Report, in full, each line of the material below in which the string "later" occurs.

□ □ □

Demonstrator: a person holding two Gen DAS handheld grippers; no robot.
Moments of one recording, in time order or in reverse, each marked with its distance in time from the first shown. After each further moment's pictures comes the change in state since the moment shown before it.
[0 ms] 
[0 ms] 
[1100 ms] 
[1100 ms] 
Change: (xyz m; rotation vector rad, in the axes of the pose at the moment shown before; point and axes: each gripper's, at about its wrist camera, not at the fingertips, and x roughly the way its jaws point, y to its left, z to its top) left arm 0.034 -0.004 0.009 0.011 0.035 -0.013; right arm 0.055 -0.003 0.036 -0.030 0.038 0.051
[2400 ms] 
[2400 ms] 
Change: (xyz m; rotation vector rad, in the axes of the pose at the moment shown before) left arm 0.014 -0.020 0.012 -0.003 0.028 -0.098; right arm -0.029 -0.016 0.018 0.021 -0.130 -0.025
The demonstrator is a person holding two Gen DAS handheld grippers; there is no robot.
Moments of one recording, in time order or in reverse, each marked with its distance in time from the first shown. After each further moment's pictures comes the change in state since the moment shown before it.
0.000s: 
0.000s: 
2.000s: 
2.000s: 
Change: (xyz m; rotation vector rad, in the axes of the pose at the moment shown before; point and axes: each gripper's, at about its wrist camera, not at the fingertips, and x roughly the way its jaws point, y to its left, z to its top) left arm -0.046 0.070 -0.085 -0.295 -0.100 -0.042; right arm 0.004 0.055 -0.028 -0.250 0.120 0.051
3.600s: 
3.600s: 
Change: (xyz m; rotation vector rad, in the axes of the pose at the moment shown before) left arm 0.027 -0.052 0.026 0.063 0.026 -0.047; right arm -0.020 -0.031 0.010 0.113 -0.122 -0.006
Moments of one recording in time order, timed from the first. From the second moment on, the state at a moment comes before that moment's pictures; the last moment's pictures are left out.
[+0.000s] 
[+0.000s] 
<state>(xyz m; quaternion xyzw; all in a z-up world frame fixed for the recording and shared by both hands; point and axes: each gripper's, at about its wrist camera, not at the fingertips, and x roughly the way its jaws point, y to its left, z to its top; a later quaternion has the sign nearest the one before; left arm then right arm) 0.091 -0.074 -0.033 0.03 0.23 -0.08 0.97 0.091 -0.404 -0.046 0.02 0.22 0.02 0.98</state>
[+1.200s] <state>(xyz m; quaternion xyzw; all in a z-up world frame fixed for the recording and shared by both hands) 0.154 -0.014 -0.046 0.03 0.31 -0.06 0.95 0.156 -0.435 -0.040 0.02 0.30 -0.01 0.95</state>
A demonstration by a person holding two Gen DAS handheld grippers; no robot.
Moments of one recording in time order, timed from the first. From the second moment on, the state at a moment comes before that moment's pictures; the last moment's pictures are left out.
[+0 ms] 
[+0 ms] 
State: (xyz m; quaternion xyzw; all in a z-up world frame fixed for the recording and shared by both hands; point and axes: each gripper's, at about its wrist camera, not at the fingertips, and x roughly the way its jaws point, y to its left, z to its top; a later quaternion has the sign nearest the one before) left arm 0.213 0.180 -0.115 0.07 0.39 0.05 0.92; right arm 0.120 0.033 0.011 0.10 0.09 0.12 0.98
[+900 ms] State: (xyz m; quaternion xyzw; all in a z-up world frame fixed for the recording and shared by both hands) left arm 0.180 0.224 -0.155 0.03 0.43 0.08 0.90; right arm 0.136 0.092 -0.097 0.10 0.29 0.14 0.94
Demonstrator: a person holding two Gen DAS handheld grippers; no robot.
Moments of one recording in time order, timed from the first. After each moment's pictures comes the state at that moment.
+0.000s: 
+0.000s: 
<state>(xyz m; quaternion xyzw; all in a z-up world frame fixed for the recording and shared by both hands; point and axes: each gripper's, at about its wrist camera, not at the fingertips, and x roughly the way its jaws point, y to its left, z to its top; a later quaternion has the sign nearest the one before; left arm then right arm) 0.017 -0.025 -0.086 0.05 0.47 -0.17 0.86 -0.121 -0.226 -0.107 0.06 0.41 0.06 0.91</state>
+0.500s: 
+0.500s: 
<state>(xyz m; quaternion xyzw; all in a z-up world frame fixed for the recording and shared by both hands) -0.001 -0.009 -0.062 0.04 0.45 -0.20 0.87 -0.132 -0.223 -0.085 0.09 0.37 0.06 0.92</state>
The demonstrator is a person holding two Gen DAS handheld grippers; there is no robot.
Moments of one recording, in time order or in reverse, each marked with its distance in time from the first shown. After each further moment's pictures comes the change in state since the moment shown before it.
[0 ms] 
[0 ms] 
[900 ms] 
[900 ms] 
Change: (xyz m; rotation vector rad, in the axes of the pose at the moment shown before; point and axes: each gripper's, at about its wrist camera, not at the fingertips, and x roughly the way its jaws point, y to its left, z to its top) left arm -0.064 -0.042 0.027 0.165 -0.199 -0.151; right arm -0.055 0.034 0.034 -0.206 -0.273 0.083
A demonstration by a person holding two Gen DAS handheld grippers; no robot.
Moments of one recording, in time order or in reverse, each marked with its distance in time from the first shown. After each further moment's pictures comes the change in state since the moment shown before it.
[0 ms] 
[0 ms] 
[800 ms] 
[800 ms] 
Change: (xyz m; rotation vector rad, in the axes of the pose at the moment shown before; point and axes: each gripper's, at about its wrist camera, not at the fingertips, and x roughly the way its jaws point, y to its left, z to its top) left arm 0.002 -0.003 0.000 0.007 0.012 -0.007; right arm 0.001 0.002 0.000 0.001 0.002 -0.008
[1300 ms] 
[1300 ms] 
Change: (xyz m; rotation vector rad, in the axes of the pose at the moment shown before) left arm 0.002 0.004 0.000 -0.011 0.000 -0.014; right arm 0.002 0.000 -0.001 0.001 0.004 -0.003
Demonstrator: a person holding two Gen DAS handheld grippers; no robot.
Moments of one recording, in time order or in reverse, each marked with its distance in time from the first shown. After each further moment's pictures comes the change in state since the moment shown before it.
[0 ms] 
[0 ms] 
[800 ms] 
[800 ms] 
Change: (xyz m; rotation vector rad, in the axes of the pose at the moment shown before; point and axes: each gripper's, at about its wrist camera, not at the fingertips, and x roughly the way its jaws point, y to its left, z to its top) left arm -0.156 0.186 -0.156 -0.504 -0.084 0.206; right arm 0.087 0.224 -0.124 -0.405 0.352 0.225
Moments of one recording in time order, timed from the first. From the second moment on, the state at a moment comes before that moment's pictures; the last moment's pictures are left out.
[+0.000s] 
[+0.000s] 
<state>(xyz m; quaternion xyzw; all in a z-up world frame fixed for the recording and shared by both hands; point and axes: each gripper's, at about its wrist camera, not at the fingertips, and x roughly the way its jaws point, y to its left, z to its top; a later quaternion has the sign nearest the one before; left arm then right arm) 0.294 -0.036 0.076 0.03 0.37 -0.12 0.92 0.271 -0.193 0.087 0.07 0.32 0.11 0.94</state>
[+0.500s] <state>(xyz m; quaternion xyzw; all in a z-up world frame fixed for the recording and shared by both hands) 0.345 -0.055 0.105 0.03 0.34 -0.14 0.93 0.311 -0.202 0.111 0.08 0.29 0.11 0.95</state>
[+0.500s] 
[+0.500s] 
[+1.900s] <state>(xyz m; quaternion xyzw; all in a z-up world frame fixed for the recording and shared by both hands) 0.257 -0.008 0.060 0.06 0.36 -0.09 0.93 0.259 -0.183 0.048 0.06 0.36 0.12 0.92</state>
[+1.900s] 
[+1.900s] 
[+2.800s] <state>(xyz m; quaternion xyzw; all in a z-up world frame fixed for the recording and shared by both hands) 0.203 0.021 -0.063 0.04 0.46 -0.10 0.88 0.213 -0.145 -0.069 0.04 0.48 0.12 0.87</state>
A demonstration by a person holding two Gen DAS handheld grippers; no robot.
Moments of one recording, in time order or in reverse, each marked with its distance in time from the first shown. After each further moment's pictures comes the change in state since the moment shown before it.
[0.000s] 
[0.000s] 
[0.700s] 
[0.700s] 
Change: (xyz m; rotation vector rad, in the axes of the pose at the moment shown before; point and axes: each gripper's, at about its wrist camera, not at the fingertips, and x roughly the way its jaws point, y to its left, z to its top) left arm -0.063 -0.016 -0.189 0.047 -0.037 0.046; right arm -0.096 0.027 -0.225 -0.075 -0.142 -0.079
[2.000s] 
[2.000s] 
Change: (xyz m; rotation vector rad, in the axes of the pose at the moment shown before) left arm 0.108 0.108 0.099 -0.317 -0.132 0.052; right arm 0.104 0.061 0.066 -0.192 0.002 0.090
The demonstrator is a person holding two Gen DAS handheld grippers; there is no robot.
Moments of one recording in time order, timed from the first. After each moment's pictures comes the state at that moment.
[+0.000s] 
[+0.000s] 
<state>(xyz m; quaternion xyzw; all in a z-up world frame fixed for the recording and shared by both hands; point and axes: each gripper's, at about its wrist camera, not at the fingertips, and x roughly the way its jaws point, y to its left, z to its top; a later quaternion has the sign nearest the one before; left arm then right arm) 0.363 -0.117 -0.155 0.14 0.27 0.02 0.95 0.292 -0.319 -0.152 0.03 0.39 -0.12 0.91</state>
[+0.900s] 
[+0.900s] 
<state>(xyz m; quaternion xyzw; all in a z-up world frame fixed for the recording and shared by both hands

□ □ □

▸ Expected answer
<state>(xyz m; quaternion xyzw; all in a z-up world frame fixed for the recording and shared by both hands; point and axes: each gripper's, at about its wrist camera, not at the fingertips, and x roughly the way its jaws point, y to its left, z to its top; a later quaternion has the sign nearest the one before; left arm then right arm) 0.091 -0.074 -0.033 0.03 0.23 -0.08 0.97 0.091 -0.404 -0.046 0.02 0.22 0.02 0.98</state>
State: (xyz m; quaternion xyzw; all in a z-up world frame fixed for the recording and shared by both hands; point and axes: each gripper's, at about its wrist camera, not at the fingertips, and x roughly the way its jaws point, y to its left, z to its top; a later quaternion has the sign nearest the one before) left arm 0.213 0.180 -0.115 0.07 0.39 0.05 0.92; right arm 0.120 0.033 0.011 0.10 0.09 0.12 0.98
<state>(xyz m; quaternion xyzw; all in a z-up world frame fixed for the recording and shared by both hands; point and axes: each gripper's, at about its wrist camera, not at the fingertips, and x roughly the way its jaws point, y to its left, z to its top; a later quaternion has the sign nearest the one before; left arm then right arm) 0.017 -0.025 -0.086 0.05 0.47 -0.17 0.86 -0.121 -0.226 -0.107 0.06 0.41 0.06 0.91</state>
<state>(xyz m; quaternion xyzw; all in a z-up world frame fixed for the recording and shared by both hands; point and axes: each gripper's, at about its wrist camera, not at the fingertips, and x roughly the way its jaws point, y to its left, z to its top; a later quaternion has the sign nearest the one before; left arm then right arm) 0.294 -0.036 0.076 0.03 0.37 -0.12 0.92 0.271 -0.193 0.087 0.07 0.32 0.11 0.94</state>
<state>(xyz m; quaternion xyzw; all in a z-up world frame fixed for the recording and shared by both hands; point and axes: each gripper's, at about its wrist camera, not at the fingertips, and x roughly the way its jaws point, y to its left, z to its top; a later quaternion has the sign nearest the one before; left arm then right arm) 0.363 -0.117 -0.155 0.14 0.27 0.02 0.95 0.292 -0.319 -0.152 0.03 0.39 -0.12 0.91</state>

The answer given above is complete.